Problem: Give back the listing in full and exactly, leaving out the images.

Extracted records:
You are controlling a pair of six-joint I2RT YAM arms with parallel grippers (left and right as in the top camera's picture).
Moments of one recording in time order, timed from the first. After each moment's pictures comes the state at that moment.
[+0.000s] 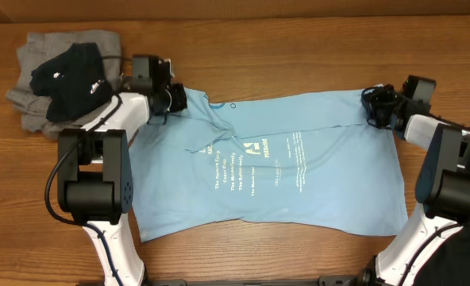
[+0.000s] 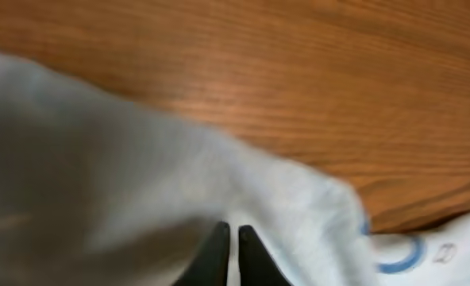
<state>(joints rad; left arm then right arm) -0.06 2.11 1.43 -0.36 0.29 -0.27 -0.29 2.11 1.18 0.04 -0.44 0.90</state>
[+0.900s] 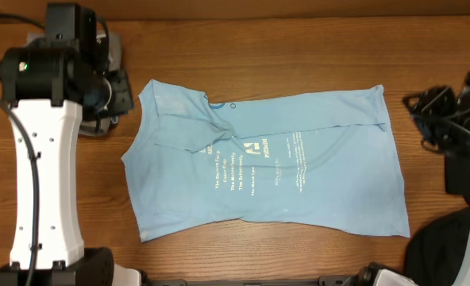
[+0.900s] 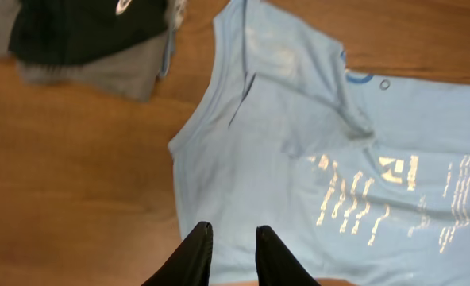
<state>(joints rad) -0.01 1.65 1.99 -1.57 -0.01 -0.24 -0.38 1.33 1.38 -1.06 -0.45 0.54</state>
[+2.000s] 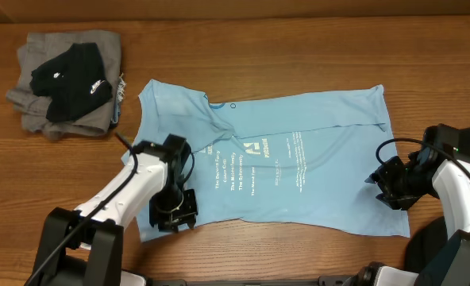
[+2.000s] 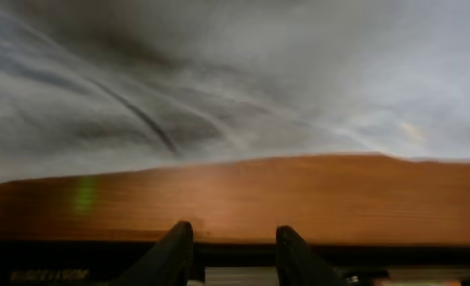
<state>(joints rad) -0.31 1.59 0.83 -1.12 0.25 -0.52 -0.38 1.46 0.87 -0.99 -0.29 0.54</state>
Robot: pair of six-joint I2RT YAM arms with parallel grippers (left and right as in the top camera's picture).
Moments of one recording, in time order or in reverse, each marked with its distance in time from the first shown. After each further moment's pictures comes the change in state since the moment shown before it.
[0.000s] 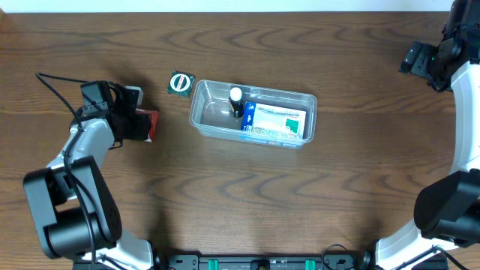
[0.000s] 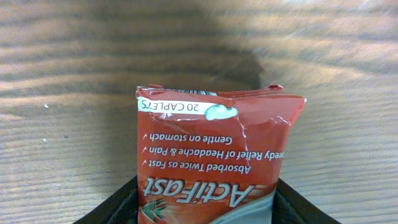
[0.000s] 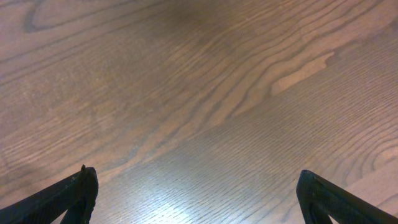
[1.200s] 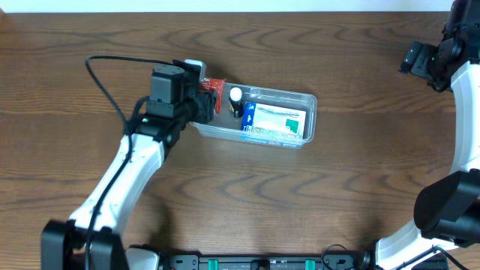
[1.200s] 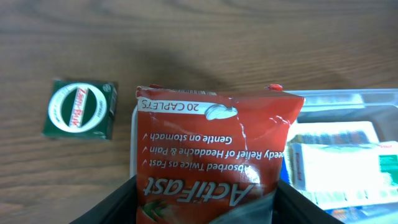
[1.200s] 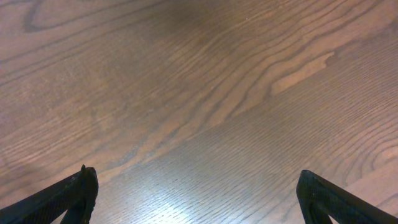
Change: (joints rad) left arm -0.494 -0.251 0.005 0.108 -0.032 -0.455; right arm 0.000 0.000 0.000 0.000 0.000 0.000
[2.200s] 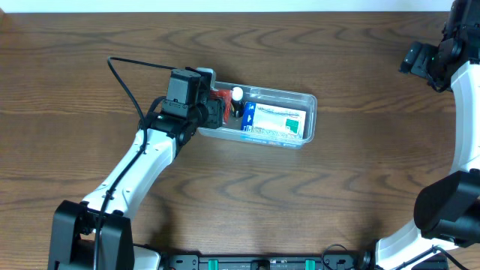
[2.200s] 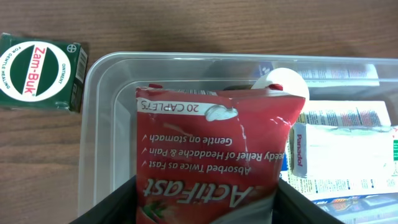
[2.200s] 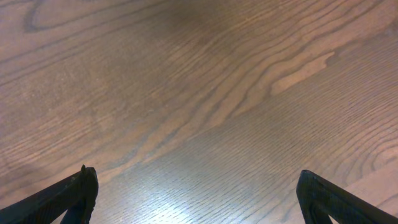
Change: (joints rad) left arm -0.061 0.053 0.000 -0.035 -0.029 -0.059; right arm 0.000 0.000 0.000 0.000 0.000 0.000
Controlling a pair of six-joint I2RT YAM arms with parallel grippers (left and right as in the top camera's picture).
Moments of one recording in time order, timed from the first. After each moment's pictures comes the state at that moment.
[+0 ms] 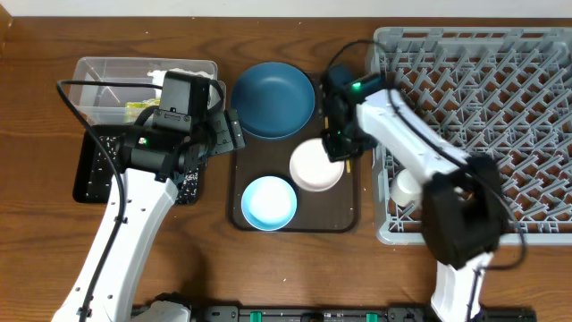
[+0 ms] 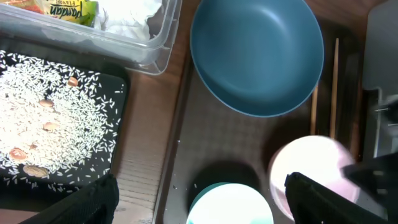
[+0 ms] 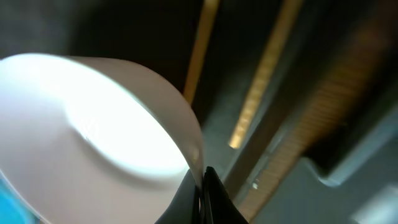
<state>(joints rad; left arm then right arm) -0.23 1.35 1.27 -0.93 -0.01 -0.46 0.46 2.02 1.64 -1.14 -0.08 0.20</state>
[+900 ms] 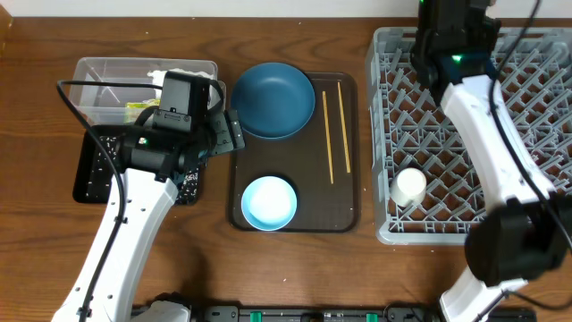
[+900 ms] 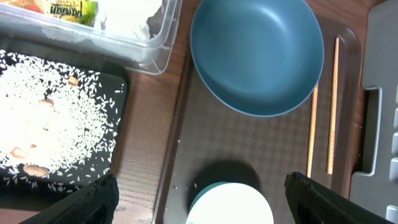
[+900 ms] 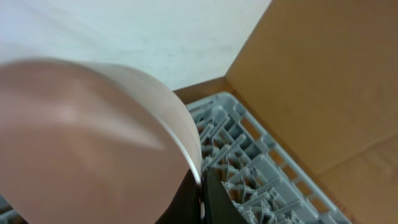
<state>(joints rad) -0.23 1.35 1.27 -0.93 -0.01 -0.46 0.18 1.88 1.70 -0.40 0.95 0.10</state>
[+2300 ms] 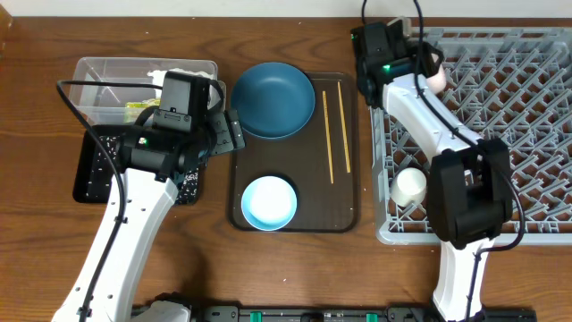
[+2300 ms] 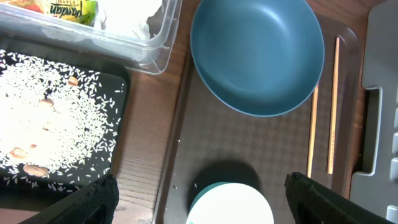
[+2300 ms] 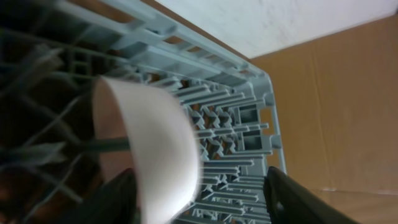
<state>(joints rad) -0.23 1.35 1.27 -0.94 -0.01 -0.46 0.33 2.14 1.71 -0.54 1.03 -0.17</state>
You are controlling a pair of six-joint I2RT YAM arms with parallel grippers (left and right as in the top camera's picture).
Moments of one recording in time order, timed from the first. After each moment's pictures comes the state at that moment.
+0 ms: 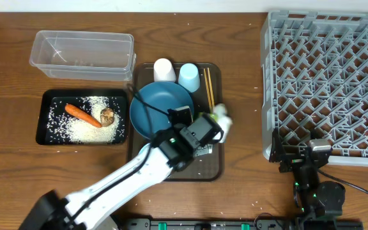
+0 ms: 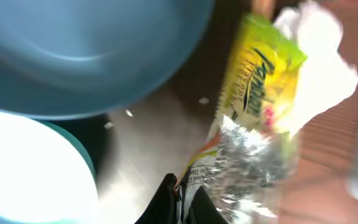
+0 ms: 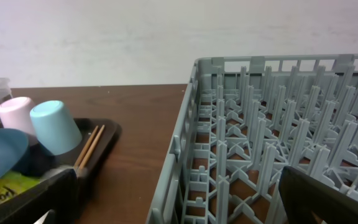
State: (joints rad) left arm -0.86 1.43 0.97 -0.72 -0.19 -1.06; right arm 0.01 0.01 0.01 -0.06 -0.11 0.09
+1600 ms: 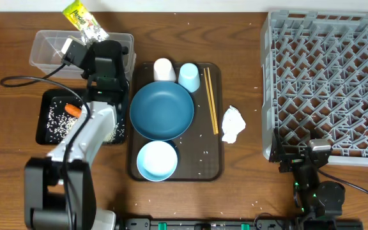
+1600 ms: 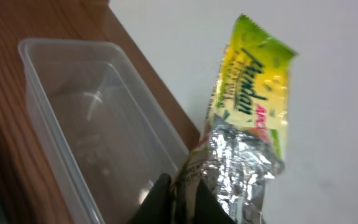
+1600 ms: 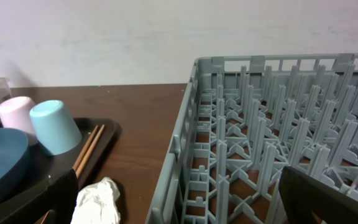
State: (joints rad) left arm -0.10 1.64 1.02 0.23 -0.66 -0.88; right arm 0.01 0.02 0.01 -0.06 -0.11 0.09
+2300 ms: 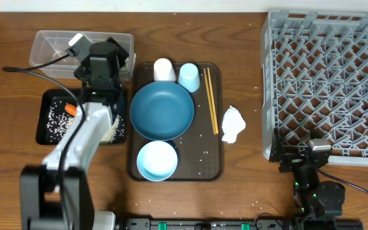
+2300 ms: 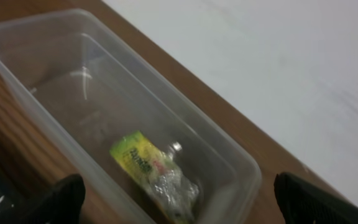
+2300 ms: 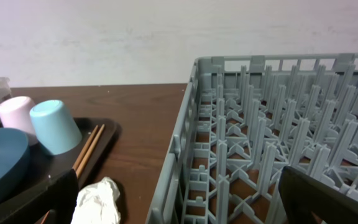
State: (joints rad) left arm -0.08 1.59 1.02 0.08 -0.44 -0.67; right arm 0.01 0.02 0.01 -0.06 -0.11 0.09
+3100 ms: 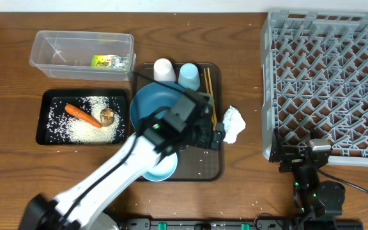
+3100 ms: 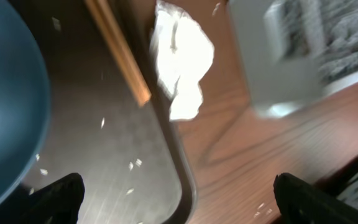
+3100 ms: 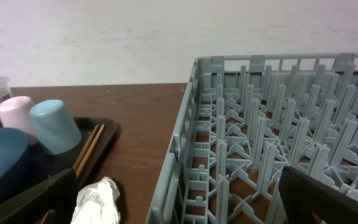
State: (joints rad) left arm -0.71 1.44 1.05 -0.61 0.23 -0.51; right arm 0.01 0.02 0.01 -0.06 -0.11 0.09
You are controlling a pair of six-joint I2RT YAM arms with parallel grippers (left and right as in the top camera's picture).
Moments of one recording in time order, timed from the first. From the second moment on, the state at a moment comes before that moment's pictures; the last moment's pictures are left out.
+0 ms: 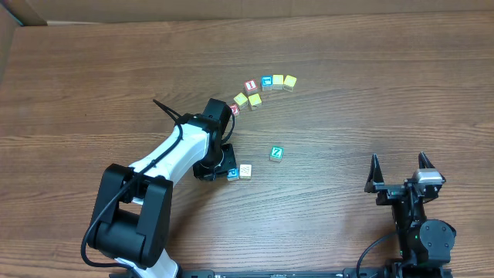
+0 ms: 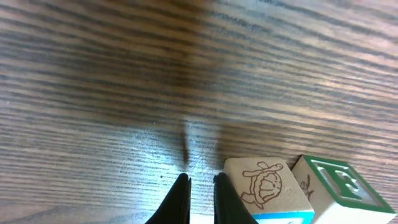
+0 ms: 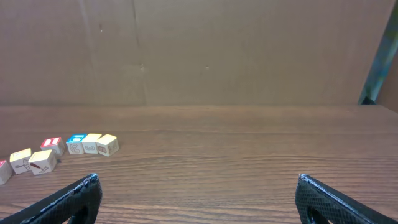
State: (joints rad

Solution to the problem:
You are controlling a pair of six-joint I2RT YAM arms with parallel grippers (left and right as in the top camera's picture).
Moments of one recording in time order, timed from the first. After each moment's pictures comes the state at that moment.
[+0.000s] 
[+0.000s] 
<state>(joints rad; left arm then right arm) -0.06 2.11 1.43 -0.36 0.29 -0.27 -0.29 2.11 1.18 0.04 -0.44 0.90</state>
[+0.900s] 
[+0.900s] 
<state>(joints rad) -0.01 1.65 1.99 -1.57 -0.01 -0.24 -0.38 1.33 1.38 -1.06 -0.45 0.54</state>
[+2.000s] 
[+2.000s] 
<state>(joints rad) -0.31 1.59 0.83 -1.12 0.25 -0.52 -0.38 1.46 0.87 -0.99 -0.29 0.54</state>
Robot: pair of six-joint I2RT YAM arms with parallel grippers (left and right as in the top camera's picture).
Moments of one recording, in time order or in reverse, each marked with its distance in time from the first shown. After each further moment's pictures comes the change in state since the moment shown before it.
[0.000s] 
[0.000s] 
[0.000s] 
[1.200s] 
[1.200s] 
[1.200s] 
Change: (joints rad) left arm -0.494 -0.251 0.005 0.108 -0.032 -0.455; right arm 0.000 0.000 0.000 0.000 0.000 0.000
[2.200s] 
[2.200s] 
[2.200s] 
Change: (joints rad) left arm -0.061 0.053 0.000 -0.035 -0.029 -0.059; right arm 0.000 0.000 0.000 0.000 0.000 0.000
Controlling a pair of six-joint I2RT YAM arms with parallel grippers (left and right as in the top camera's picture).
Moments of one recording in time order, timed from the first. After each moment's pictures comes the state at that moment.
[+0 ms] 
[+0 ms] 
[+0 ms] 
<state>(joints rad; left arm then right arm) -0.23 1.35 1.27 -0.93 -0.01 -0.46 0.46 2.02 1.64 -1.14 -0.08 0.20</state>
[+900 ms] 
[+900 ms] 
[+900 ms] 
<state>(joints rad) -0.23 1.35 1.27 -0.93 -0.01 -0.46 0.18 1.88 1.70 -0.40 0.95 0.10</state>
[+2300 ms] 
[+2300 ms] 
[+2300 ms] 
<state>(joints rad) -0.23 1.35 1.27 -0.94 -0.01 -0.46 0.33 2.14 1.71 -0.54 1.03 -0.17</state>
You are controlling a pair of six-joint I2RT YAM arms with parallel grippers (left and right as in the top camera's picture).
Moments of one recording in time order, timed from the first. After each moment's pictures comes the state at that moment.
+0 ms: 
+0 ms: 
+0 ms: 
State: (joints rad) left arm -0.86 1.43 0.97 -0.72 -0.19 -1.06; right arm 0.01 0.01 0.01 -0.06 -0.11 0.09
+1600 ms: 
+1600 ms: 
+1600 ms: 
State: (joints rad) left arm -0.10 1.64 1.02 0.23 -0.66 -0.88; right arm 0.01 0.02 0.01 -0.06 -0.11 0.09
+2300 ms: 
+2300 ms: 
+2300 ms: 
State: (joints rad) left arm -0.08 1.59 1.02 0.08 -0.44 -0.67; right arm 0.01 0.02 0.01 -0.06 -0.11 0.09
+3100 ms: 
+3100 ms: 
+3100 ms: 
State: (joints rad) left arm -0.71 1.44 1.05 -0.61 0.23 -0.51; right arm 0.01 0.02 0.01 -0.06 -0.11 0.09
You are controlling a pair of six-joint I2RT YAM arms with parallel grippers (left and right as in the top camera's picture).
Moments of one recording in time order, timed from the first. From the second moment on, the state at a moment comes before that moment's pictures; the last moment's pictures are left out.
+0 ms: 
+0 ms: 
+0 ms: 
State: (joints rad

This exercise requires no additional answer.